> _Your instructions_
Exclude images and print all the records verbatim.
# # #
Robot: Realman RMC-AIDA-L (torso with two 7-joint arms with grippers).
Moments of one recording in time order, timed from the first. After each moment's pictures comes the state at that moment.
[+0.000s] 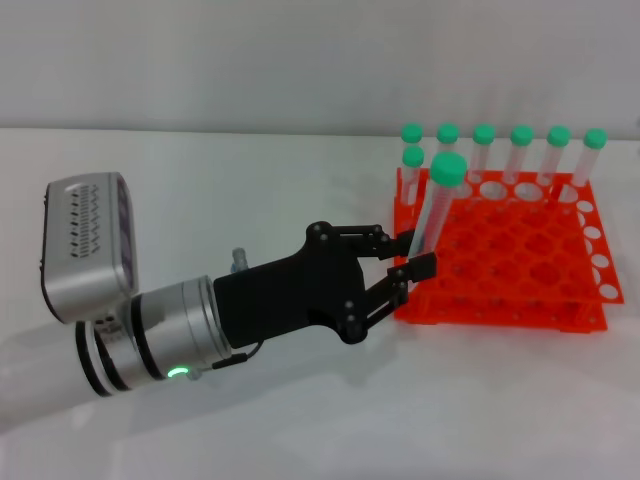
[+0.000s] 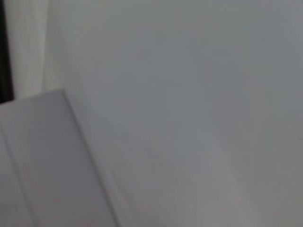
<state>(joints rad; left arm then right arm) -0.75 -2.08 2.83 -0.05 -0.49 1.64 -0.70 0.59 1.67 -1.81 -0.14 -0.35 -1.77 1.26</state>
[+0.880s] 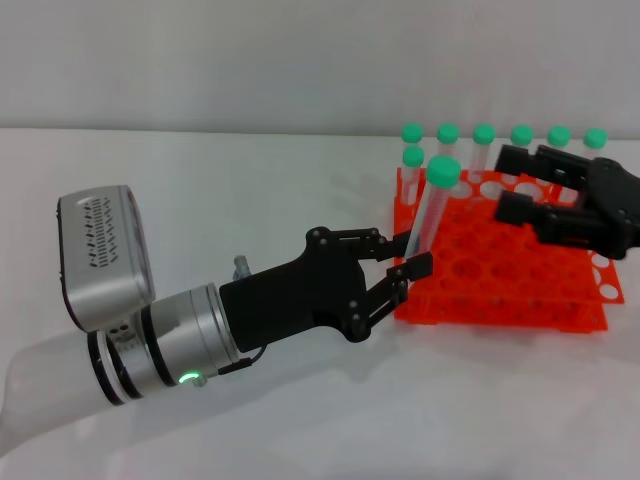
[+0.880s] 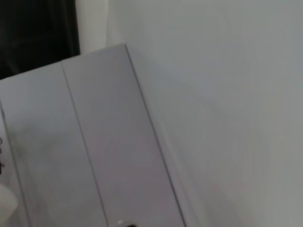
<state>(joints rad) -0.72 -2.08 2.83 0.01 -0.52 1.55 -0.66 0.67 1.78 -1.78 -0.26 -0.57 -1.68 1.20</state>
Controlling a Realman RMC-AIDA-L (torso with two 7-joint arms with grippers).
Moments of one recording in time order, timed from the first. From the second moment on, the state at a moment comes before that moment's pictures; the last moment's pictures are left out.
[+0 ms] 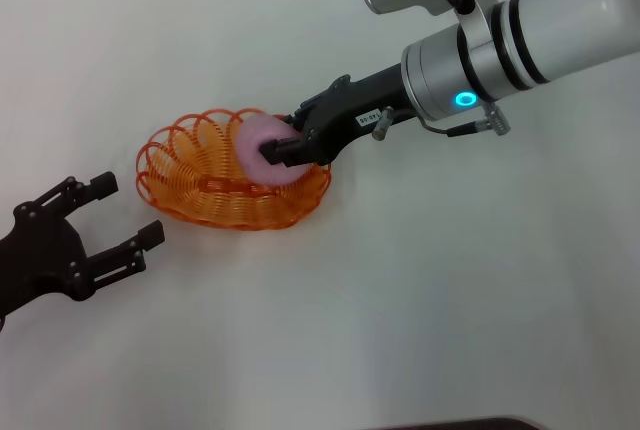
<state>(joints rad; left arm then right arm) -0.24 -2.16 0.40 0.59 2.05 1.67 -0.97 0.67 2.10 -1.49 -0.86 -1.95 -1.12 2.05</state>
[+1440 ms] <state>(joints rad) -0.25 -2.16 0.40 0.59 2.04 1.67 -0.97 0.47 2.09 -1.24 -0.81 -1.73 -1.24 1.64</state>
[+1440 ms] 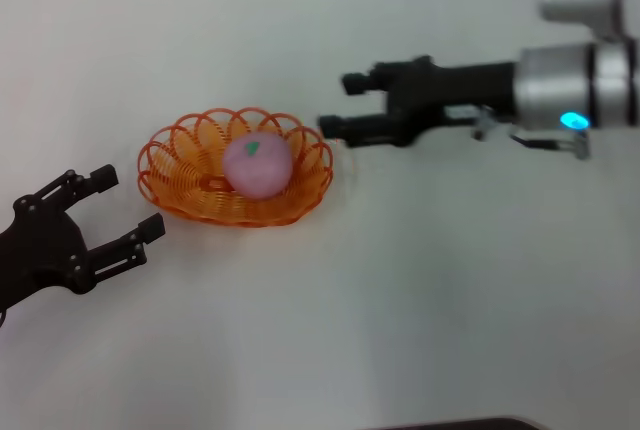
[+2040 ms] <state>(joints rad) -0.23 -2.16 0.40 0.57 2.05 1.66 -0.96 0.19 2.08 -0.89 -0.65 -1.74 -1.57 1.04</state>
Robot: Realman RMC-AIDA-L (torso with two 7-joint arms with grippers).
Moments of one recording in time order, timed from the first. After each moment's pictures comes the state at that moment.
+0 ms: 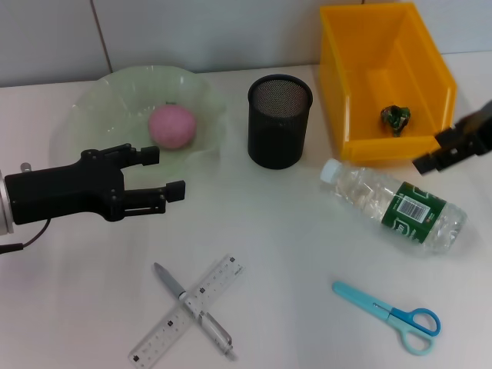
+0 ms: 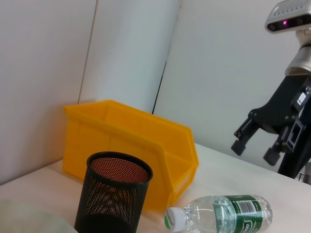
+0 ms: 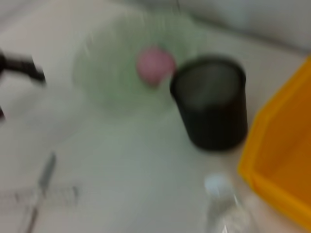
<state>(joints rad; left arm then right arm) -0.53 -2.03 0.86 0.64 1.81 1.54 -1.42 0.68 1.90 -0.77 -1.16 -2.46 -1.83 2.19</state>
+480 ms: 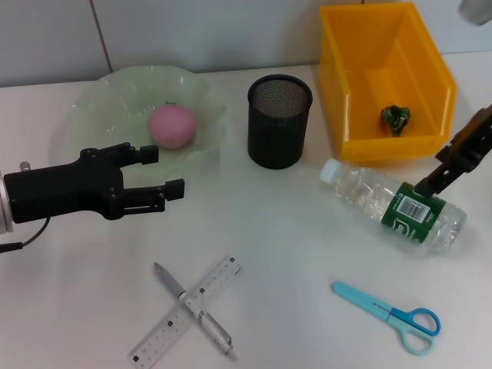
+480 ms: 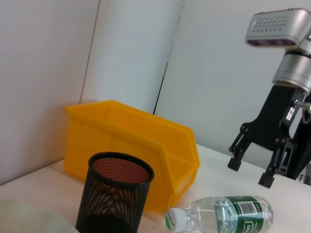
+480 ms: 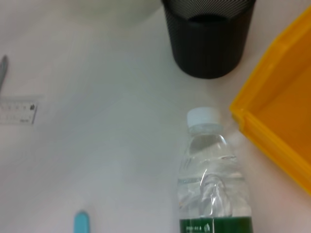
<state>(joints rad) -0.54 -2.02 0.86 0.64 1.81 1.53 -1.43 0.83 1.91 -0.93 -1.05 -2.70 -1.79 2.22</state>
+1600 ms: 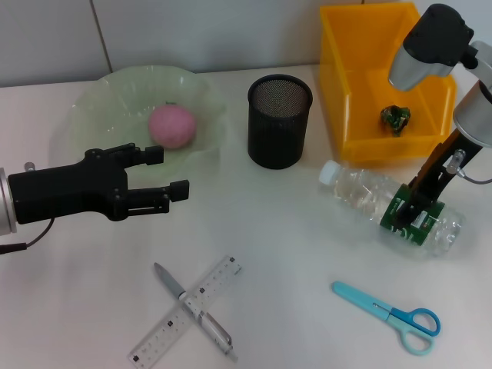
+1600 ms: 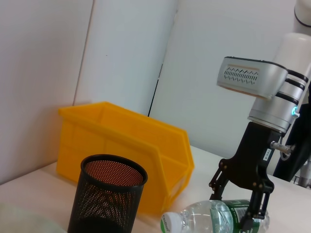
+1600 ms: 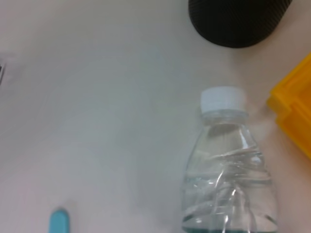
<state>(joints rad) -0.54 -2.03 0.86 0.64 1.81 1.54 -1.43 0.88 1.98 -1.05 -0.83 -2.80 -1.57 2.21</state>
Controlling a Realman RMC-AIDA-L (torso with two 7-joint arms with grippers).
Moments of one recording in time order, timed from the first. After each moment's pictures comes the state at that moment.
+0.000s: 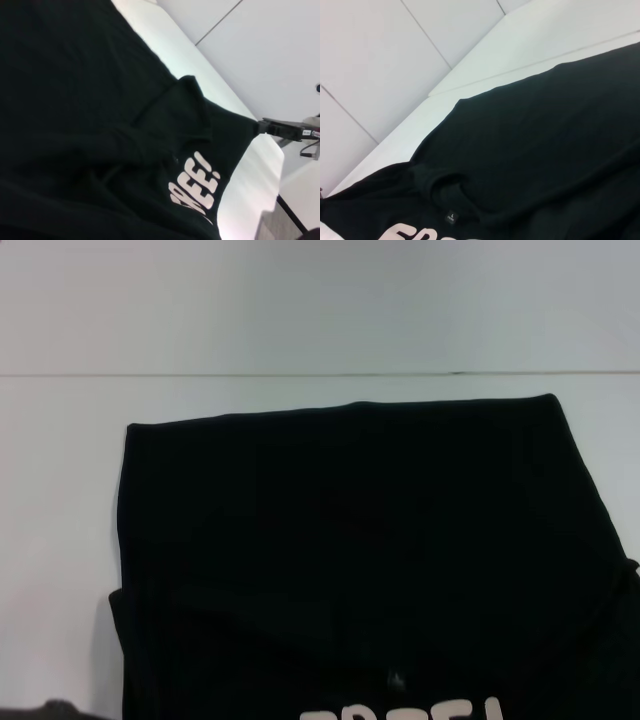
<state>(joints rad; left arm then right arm) -0.37 -2.12 0.35 0.93 2.51 2.06 -1.73 0.15 1.97 -0.26 -0.61 -2.24 -1.83 1.43</state>
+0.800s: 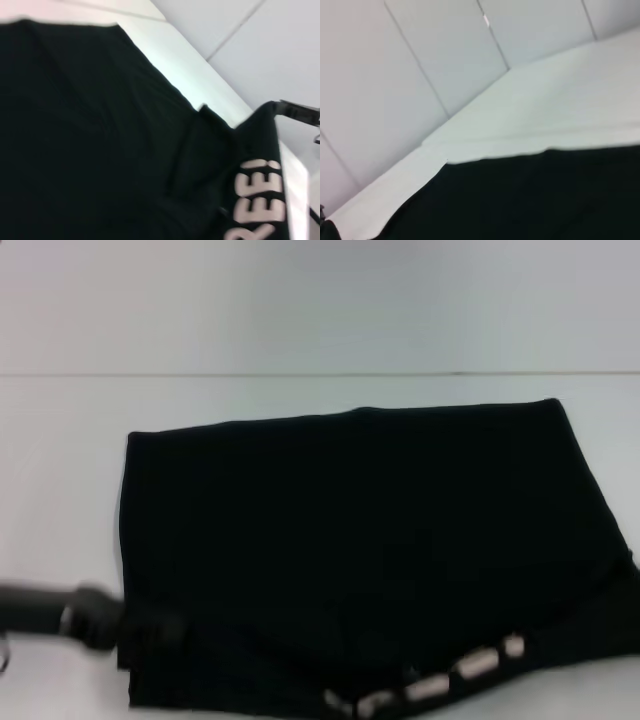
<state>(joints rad) -0.57 -2.06 0.32 0.84 2.53 1.95 -1.80 0.33 1.94 -0.11 -0.61 -2.25 -1.81 1.44</state>
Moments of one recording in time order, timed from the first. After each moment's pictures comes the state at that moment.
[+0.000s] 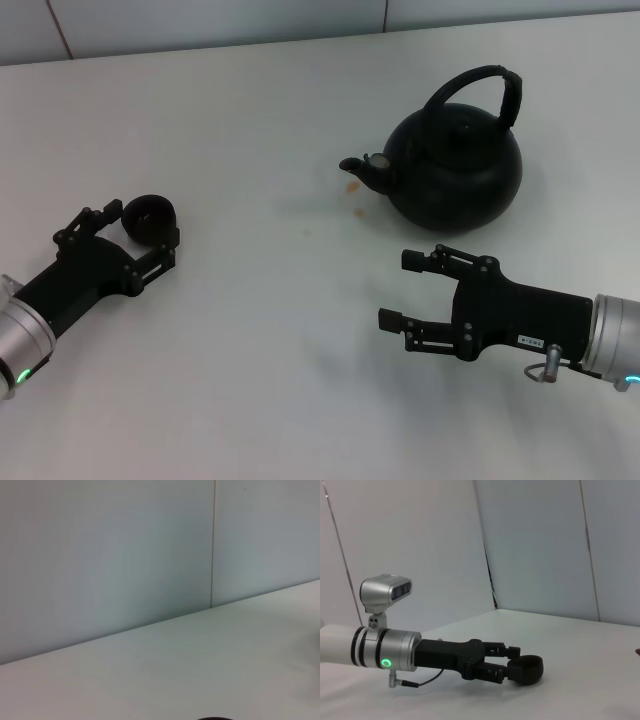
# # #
> _Finished exercise_
Robot: Realman RMC-AIDA-L (torso with two 7-joint arms with grippers).
Moments of one recording in time order, timed from the first. After each moment's pictures comes the state at that moment.
[+0.000s] 
[+0.000s] 
<state>(joints rad; left arm then right arm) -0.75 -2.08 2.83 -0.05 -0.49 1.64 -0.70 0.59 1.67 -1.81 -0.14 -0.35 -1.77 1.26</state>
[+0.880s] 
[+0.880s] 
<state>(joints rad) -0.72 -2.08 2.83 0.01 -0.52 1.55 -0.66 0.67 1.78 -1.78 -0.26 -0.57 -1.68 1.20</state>
Controlling a Realman RMC-AIDA-L (torso with two 7-joint arms with grippers).
Moments of one recording in time order, timed from the first. From the second moment on, the state at a moment comes before that moment's pictures; the last moment's pictures are left out.
[+0 ms] 
<state>(joints rad; left arm then right arm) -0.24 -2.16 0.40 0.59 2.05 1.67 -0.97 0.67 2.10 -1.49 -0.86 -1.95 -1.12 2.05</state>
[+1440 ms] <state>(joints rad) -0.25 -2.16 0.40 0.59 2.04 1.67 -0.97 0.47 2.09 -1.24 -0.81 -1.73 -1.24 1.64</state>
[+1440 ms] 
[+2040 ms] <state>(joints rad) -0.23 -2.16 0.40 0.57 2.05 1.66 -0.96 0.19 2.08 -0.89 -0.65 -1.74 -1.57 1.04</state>
Robot: Realman RMC-AIDA-L (torso with two 7-joint arms with grippers).
Moments of one recording in time order, timed from the first. After each moment's pictures comes the state at that moment.
+0 ms: 
+0 ms: 
+0 ms: 
<state>(joints rad; left arm then right arm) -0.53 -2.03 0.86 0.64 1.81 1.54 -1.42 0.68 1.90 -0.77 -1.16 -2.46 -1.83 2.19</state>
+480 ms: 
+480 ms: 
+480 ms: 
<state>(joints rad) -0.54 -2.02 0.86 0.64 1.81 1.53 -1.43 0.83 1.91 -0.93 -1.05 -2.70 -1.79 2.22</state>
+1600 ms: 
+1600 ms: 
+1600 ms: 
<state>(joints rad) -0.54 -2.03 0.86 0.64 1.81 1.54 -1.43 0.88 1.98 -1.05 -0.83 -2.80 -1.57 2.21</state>
Controlling a Realman RMC-AIDA-L (torso with two 7-joint arms with grippers).
Moments of one recording in time order, timed from the first. After each moment's pictures comes the state at that moment.
+0.000s: 
<state>(joints rad; left arm then right arm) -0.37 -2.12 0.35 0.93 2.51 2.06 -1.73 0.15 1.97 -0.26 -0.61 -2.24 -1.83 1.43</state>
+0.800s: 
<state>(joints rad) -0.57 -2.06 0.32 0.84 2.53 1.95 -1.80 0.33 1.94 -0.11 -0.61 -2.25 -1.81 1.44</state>
Moments of one recording in time order, timed from the first. After each moment's pictures comes the state at that moment.
[+0.000s] 

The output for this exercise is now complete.